Evolutionary psychology professor Henry Hathaway is ready to spend his birthday the same way he does every year: a good teeth cleaning followed by lunch with his brother. But when he receives a wrong-number text confirming the details of a date, he does what any considerate person would—he goes to meet them and explain why they've been stood up.
Asher Wescott hadn't expected his blind date to go well, because when do they ever? Henry shows up instead, and things are suddenly looking up. Socially awkward and attached to his routines, Henry is nevertheless one of the most charming and kind men Asher has met in a long time.

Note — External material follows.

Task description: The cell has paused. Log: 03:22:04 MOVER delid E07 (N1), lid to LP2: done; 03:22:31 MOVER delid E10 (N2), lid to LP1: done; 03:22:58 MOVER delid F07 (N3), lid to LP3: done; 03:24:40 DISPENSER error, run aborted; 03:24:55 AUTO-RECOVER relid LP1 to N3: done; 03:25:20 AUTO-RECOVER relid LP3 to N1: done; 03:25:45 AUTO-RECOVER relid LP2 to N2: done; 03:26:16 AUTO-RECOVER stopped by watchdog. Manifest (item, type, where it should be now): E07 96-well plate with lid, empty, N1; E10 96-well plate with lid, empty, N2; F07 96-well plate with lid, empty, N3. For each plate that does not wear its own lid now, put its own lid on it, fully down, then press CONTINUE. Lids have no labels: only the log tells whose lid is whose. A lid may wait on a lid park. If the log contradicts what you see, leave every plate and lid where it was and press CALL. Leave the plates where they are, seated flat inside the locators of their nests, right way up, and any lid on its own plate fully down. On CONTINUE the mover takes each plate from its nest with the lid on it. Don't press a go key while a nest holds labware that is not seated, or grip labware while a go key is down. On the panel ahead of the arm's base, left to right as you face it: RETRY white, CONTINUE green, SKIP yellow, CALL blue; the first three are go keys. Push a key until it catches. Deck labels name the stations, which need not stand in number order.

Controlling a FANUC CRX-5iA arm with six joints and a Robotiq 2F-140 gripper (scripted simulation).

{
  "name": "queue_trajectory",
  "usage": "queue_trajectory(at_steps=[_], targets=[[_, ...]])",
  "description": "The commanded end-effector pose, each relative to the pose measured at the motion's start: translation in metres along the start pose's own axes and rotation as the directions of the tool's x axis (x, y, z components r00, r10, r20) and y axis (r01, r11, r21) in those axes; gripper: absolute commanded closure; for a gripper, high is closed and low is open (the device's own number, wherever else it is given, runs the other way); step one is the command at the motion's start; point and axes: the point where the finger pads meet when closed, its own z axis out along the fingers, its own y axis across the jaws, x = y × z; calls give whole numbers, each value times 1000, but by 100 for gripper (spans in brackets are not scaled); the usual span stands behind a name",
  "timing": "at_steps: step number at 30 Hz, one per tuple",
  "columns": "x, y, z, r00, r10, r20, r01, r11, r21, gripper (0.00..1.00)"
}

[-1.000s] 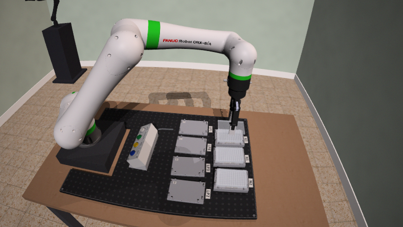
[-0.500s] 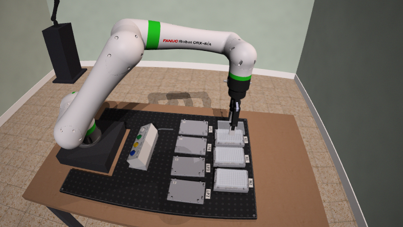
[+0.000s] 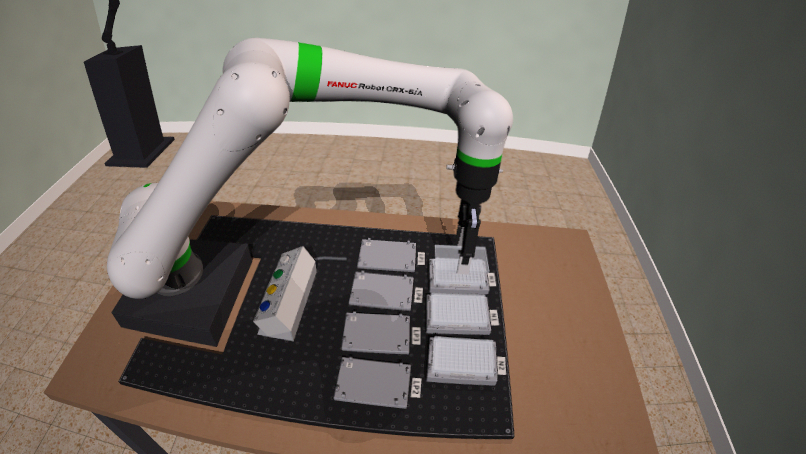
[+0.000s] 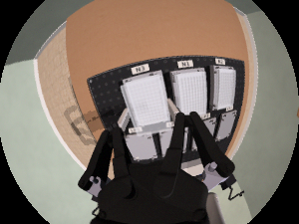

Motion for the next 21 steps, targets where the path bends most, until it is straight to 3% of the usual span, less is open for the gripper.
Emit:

Too bad he's not Henry's type.
An accidental date, an impulsive kiss, and a few conflicted feelings later, can Asher get Henry to see the world—and him—in a different light?
Textual Relations is a light, short, low angst read. I loved the premise, but the execution kind of left me wanting just a bit more.

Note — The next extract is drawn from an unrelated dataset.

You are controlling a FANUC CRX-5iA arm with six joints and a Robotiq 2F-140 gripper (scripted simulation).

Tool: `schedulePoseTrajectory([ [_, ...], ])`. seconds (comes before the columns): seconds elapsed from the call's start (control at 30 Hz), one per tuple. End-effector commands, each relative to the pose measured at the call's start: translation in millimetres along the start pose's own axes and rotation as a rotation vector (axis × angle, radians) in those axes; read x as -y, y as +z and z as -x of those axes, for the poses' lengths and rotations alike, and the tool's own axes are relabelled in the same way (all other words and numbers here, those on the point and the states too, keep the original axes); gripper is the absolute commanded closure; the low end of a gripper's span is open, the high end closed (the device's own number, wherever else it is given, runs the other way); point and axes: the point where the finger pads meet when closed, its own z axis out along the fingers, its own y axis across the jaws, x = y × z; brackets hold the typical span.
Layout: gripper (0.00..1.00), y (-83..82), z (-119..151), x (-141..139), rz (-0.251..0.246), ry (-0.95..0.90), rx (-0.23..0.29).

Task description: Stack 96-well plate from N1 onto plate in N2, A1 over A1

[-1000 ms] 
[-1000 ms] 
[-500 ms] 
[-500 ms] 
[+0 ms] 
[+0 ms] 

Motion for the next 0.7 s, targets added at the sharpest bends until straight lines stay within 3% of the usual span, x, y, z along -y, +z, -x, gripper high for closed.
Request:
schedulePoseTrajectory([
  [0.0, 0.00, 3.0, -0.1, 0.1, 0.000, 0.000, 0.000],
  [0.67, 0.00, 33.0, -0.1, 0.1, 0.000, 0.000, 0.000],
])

Henry takes "socially awkward" to the next level. He also might just be the least self-aware person on the planet. His most interesting (and endearing) quality is his tendency to find himself on dates he didn't know were dates. Truly, I didn't know this could be a thing -- at least not more than once! And for a guy who studied psychology -- and yeah, his focus is evolutionary psychology, but I would think he would have to take some core classes -- he misses pretty much every social queue directed his way. I think the reason for this is that Henry focuses more on people he is not interacting with than he does on his own interactions.
Ash, I liked, but beyond his whimsical tendencies I didn't get much of a read on him. I wish we would have gotten some of the story from his POV, because he was just a little too good to be true. Ash is a very spontaneous guy and when Henry shows up, instead of the guy that was supposed to be his date, Ash just rolled with it and had his date, anyway -- even if it did take Henry a lot longer than it probably should have to figure out that it was actually a date. But Ash never takes anything wrong and always goes with the flow -- though he does have a tendency to change the direction of the current, sometimes.

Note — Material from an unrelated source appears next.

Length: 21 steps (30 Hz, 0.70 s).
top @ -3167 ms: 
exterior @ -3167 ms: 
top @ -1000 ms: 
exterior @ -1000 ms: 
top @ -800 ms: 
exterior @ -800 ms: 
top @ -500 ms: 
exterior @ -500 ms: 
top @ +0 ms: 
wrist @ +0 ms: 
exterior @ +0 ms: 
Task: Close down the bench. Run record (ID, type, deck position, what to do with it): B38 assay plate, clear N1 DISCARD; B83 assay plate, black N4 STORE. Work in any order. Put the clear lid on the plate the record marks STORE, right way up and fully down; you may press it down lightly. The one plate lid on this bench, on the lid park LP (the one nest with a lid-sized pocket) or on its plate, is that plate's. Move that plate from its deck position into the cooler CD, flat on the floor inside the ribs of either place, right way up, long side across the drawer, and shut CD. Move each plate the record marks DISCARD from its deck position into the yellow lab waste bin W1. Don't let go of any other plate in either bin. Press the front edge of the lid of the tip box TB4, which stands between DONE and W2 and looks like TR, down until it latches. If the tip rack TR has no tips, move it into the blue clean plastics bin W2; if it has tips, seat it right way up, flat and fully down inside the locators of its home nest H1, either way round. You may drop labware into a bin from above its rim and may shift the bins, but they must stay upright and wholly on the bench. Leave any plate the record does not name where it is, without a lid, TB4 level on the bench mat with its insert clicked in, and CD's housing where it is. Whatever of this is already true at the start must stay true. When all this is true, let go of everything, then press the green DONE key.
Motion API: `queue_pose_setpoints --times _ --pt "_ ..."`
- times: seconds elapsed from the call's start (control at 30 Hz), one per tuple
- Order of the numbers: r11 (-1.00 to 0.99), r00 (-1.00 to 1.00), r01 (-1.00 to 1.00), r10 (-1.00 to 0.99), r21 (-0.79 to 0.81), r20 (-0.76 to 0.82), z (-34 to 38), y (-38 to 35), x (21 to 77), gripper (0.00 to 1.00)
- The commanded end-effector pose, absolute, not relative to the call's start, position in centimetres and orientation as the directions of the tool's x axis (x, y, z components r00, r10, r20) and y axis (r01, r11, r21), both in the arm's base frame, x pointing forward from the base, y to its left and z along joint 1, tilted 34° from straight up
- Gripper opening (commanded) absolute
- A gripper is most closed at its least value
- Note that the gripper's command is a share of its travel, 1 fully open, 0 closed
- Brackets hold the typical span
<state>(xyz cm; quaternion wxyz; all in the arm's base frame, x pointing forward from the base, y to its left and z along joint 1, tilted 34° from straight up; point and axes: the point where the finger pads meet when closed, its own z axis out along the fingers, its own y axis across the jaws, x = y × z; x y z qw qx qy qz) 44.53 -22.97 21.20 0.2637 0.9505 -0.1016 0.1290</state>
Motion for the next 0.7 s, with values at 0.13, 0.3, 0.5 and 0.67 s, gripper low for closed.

But the story, itself, didn't much keep my attention. I normally love 'self-discovery' stories and I always love seeing a character really discover who they are and finding that other someone that makes the journey worth it. But there was no real tension in Textual Relations to make you really feel what the MC's were feeling, and I missed that.
The steam, while being plentiful, never felt overdone and I thought that Henry and Asher had good chemistry. The relationship progression seemed a bit fast in the story, but time does pass, so I think that's just page perspective, rather than an insta-love situation.
The overall premise showed quite a bit of promise, and I think if it had been longer, the author could have dedicated more time to the development of both the characters and their tension and the story would have greatly benefited. As it stands, though, while I "liked" Textual Relations well enough, I probably won't much remember it next week.
There is one thing, though, that I really appreciated and want to be sure to mention. Asher never once pressured Henry into labeling himself. Henry thinks he is probably bisexual, but he's in new territory, being 32 and suddenly finding his sexuality isn't what he always assumed it was, so he's not sure, really, how to define himself. And Asher was completely supportive of Henry's journey:
"People can identify in a thousand different ways. You could be bisexual, or demi-sexual, or gray-A. No one can decide that for you except you, and if you aren't comfortable with labels, you don't need them.
I can't tell you just how much I appreciate that message. It is near and dear to me. Labels are such a personal thing and while I recognize the need that many people have to embrace them, and that is a wonderful thing, I also feel that not everyone does and that's ok, too. Henry isn't running from who he is, he is just gathering data and I can totally appreciate that. Our own journeys are very personal and each of us needs to go at our own pace in determining our own truths. So, thanks, Ms. Ashwood, for that.
ARC of Textual Relations was generously provided by the author, in exchange for an honest review.